*Work to be completed*. The expected answer holds every line from the first line of the data below through the line containing "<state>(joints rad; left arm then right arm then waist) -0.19", exactly as written, and no other line.

*Given data*.

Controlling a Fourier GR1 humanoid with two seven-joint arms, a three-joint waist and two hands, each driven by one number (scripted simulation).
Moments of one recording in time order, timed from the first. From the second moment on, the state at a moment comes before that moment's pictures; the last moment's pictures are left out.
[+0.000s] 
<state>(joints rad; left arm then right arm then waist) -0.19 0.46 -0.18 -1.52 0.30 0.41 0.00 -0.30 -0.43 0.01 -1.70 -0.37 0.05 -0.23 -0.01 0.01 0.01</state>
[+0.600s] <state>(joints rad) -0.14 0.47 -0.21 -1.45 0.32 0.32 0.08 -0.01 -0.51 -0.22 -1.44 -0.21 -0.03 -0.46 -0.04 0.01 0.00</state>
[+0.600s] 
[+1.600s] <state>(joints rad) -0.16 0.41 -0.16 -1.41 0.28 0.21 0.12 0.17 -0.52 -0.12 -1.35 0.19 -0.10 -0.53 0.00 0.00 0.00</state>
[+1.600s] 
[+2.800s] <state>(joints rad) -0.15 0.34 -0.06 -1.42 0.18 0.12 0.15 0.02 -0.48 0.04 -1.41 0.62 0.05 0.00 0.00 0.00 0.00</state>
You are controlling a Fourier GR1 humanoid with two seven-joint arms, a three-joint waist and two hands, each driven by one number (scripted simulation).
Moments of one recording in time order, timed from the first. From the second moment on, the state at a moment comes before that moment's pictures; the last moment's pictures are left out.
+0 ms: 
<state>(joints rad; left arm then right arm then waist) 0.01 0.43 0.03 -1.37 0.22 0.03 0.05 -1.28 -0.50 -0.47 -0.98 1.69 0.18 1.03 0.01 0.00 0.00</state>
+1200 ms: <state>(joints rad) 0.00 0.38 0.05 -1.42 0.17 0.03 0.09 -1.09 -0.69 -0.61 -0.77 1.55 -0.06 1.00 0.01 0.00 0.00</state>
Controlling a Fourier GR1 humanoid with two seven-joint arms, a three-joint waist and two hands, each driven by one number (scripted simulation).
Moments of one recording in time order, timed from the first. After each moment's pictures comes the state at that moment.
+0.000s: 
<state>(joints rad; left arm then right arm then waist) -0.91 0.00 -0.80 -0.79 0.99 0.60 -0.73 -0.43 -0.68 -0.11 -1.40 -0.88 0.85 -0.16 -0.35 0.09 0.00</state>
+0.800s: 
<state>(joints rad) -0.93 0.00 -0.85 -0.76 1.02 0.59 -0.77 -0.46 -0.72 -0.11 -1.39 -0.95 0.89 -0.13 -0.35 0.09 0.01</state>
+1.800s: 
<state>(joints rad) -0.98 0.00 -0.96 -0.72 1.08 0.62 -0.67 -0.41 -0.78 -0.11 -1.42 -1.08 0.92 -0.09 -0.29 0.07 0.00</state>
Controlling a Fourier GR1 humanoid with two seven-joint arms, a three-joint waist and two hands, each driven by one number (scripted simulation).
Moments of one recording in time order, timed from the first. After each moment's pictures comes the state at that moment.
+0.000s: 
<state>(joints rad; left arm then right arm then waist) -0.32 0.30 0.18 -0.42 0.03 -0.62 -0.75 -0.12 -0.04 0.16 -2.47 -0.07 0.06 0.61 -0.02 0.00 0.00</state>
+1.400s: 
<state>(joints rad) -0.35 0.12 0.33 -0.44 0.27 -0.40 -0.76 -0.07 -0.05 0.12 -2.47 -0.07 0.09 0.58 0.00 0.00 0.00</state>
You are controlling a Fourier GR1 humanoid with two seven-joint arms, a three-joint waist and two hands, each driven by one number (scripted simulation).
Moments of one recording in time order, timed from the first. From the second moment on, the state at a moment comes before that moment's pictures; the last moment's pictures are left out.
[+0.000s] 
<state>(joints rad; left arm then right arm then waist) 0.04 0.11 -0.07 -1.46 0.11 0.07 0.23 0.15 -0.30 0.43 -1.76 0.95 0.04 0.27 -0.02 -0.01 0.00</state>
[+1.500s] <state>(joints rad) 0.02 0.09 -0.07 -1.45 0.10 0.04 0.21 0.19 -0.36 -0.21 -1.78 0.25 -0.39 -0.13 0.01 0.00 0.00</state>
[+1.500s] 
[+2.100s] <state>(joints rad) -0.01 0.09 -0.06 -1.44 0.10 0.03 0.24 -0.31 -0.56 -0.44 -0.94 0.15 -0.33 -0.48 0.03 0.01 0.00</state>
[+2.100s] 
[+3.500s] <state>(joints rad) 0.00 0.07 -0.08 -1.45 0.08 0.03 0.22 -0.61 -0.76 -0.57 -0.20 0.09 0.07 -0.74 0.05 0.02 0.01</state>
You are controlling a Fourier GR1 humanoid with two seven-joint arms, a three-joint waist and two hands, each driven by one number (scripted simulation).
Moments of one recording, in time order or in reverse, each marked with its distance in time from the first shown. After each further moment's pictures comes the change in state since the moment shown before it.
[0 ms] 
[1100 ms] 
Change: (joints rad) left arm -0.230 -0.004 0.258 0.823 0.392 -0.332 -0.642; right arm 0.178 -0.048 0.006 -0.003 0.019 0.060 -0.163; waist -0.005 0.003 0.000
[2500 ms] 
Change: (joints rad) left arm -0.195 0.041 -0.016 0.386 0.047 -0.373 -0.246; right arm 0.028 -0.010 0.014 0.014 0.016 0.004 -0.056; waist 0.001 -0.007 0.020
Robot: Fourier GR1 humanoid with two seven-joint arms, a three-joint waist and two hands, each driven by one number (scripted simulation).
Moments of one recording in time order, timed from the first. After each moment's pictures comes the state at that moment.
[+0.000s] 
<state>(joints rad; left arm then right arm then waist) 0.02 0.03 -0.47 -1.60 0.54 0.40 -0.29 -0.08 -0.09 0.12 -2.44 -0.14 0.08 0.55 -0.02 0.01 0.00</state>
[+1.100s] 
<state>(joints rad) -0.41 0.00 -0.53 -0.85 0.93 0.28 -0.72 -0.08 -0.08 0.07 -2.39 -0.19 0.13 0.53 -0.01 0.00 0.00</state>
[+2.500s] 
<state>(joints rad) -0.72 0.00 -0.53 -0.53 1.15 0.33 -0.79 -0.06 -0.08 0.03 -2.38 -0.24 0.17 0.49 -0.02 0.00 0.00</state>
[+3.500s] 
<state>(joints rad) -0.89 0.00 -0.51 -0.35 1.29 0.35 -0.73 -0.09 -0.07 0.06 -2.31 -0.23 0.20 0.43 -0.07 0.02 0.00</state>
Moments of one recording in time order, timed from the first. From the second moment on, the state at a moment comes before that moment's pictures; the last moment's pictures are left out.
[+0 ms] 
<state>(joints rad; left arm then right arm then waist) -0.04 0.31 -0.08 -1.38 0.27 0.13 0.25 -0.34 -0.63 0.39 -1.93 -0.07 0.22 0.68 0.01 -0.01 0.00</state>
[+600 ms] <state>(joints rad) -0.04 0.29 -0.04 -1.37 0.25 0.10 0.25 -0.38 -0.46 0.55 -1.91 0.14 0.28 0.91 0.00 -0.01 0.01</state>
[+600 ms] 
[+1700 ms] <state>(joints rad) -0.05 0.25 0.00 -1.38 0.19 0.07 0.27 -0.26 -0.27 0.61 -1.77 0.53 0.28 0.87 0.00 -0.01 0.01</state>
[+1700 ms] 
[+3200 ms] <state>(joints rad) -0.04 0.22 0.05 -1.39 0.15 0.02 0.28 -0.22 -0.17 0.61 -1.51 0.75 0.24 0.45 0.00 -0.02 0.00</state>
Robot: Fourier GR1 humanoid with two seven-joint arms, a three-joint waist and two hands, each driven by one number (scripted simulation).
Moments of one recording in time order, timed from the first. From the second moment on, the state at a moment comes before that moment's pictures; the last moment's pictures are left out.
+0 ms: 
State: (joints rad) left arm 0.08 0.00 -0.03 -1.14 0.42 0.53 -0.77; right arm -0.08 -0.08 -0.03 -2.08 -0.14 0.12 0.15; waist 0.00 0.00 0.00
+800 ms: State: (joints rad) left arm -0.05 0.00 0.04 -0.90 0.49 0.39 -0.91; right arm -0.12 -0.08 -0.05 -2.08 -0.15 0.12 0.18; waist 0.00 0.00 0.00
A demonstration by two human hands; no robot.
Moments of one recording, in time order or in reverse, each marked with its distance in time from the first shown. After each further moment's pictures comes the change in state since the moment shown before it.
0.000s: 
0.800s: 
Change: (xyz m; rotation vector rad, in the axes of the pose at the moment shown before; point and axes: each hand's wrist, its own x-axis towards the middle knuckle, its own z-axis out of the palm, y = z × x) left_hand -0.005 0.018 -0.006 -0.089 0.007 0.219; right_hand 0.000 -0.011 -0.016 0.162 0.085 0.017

*Completed task*.
Controlling a Fourier GR1 humanoid with two seven-joint arms, a three-joint waist and two hands, each driven by one number (scripted simulation).
Moments of one recording in time order, timed from the first. From the second moment on, the state at a moment comes before that moment's pictures; the last moment's pictures are left out.
[+0.000s] 
<state>(joints rad; left arm then right arm then waist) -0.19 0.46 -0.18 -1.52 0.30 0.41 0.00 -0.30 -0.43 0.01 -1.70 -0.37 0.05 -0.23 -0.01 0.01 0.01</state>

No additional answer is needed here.